2. Present results of Spatial Error regression (call this Table 3)
  1. Talk about the LAMBDA term in the spatial error regression output. State whether it is significant, and how the results can be interpreted.
  2. Are the remaining terms (i.e., the predictors LNNBELPOV, PCTBACHMOR, PCTSINGLES, and PCTVACANT) in the model significant?
    1. Compare these results to OLS results.
  3. State whether, based on the Breusch-Pagan test, the spatial lag regression residuals are still heteroscedastic?
  4. Compare the Spatial Error regression and OLS regression based on the Akaike Information Criterion/Schwarz Criterion, the Log Likelihood, and the Likelihood Ratio Test.
  5. Present the Moran’s I scatterplot of spatial error regression residuals. Does there seem to be less spatial autocorrelation in these residuals than in OLS residuals?
  6. Overall, which model is doing better based on all of these criteria?
3. Compare the Spatial Lag and Spatial Error results with each other
  1. Recall that you should not be using the likelihood-ratio test for this because the models are not nested (i.e., neither method is a special subtype of each other). However, it is OK to compare the two non-nested models, such as spatial lag and spatial error, based on Akaike Information Criterion and the Schwarz Information Criterion.
    1. Which model has better (lower) Akaike Information Criterion and Schwarz Information Criterion values?

Geographically Weighted Regression Results Subsection Title
1. Present the global GWR results
  1. Compare the (overall) R-squared of the GWR regression with the R-squared of the OLS regression. State which regression method seems to be doing a better job of explaining the variance in the dependent variable.
  2. Compare the Akaike Information Criteria (AIC and not AICc) of GWR with those of OLS, Spatial Lag and Spatial Error models. Which model seems to be doing a better job based on that (remember, the lower the Akaike Information Criterion, the better the fit).
  3. Present the Moran’s I scatterplot of GWR residuals. Does there seem to be less spatial autocorrelation in these residuals than in OLS residuals? What about the Spatial Lag and Spatial Error Residuals.
2. Be sure to discuss local regression results, as is done on the slides.
  1. Present the maps of coefficients divided by the standard error that you created earlier.

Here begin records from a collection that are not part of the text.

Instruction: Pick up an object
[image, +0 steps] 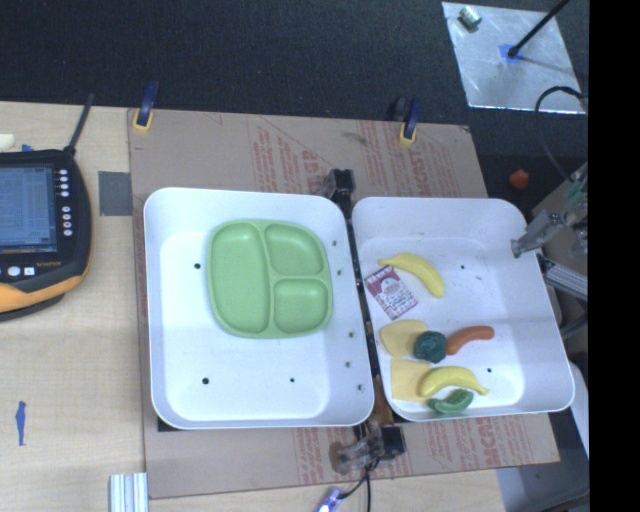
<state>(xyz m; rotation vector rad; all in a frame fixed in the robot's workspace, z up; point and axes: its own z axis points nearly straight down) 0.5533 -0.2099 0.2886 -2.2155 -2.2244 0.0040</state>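
Camera view: two white bins side by side on table (80, 340). Left bin (180, 390) holds green divided plate (268, 277), lying flat near far-centre. Right bin (500, 250) holds banana (414, 270) beside small red-white packet (391, 291); nearer, dark green round piece (431, 346) touching orange carrot (470, 338), yellow slices (400, 338) under them, second banana (452, 380) and green piece (452, 402) at near wall. Hand (545, 232) at right bin's far-right rim, over no object; open or closed — cannot tell. Tablet pendant (35, 230) at far left.
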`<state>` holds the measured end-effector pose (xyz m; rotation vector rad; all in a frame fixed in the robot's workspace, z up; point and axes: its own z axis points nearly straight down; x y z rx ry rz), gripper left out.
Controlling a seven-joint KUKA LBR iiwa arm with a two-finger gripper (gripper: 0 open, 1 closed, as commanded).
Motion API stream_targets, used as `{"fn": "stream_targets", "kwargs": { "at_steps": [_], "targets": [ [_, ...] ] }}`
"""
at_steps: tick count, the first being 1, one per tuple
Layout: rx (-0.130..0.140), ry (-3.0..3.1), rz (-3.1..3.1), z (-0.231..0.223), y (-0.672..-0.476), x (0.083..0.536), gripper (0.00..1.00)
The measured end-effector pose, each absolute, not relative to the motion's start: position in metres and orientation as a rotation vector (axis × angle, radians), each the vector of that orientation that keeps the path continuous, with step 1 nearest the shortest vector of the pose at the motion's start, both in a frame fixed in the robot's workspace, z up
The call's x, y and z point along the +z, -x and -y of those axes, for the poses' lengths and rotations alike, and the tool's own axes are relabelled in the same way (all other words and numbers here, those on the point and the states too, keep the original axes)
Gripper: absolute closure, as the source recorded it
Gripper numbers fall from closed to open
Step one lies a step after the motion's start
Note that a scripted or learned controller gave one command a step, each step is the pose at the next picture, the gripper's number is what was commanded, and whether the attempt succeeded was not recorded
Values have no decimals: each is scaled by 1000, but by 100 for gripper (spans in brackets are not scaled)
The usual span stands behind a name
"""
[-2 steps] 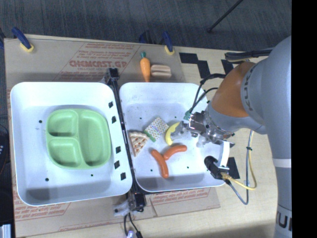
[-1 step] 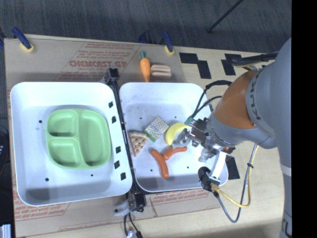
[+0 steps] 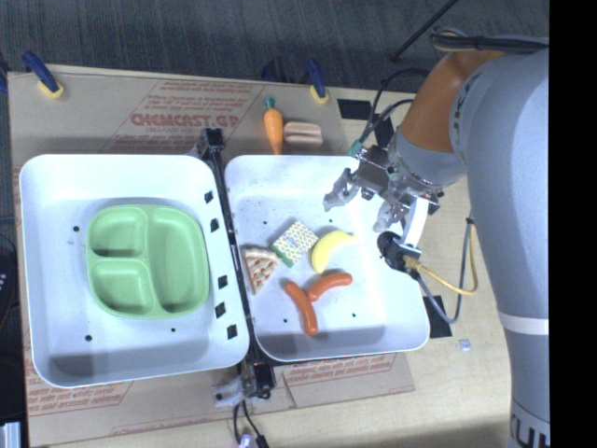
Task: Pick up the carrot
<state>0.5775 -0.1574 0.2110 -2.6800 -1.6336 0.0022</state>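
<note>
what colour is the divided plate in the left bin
Light green; the divided plate shows clearly in the camera view.

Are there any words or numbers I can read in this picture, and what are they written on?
"CHEMCAST GP": red print on the brown cardboard sheet under the bins, above the left bin.
More red print runs along the cardboard's other edges, too small and blurred to read.

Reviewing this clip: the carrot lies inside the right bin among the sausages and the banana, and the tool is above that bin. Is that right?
Not quite. The camera view shows the carrot outside the right bin, on the bench behind its far rim, beside a hot dog bun. The sausages and banana are in that bin, and the tool is above it.
</note>
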Motion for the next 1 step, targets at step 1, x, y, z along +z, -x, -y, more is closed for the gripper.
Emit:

Are there locations in the city where the relationships between each of the predictors and the dependent variable possibly significant?
  2. Present and discuss the choropleth map of local R-squares.

Discussion (~1 page) Section Title
1. In a couple sentences, recap what you did in the paper and your findings. Discuss what conclusions you can draw, and which of the four regression methods (OLS, Spatial Lag, Spatial Error, GWR) was the best, based on the results.
2. Give a brief description of the limitations (i.e., which assumptions were not met).
3. Discuss what is meant by weighted (i.e., spatially lagged) residuals, as opposed to spatial lag [model] residuals. [This is a common source of confusion, and being able to explain this in your own words is important.]
  1. Make sure that you are using the correct terminology throughout the report
4. Mention why ArcGIS is problematic for GWR.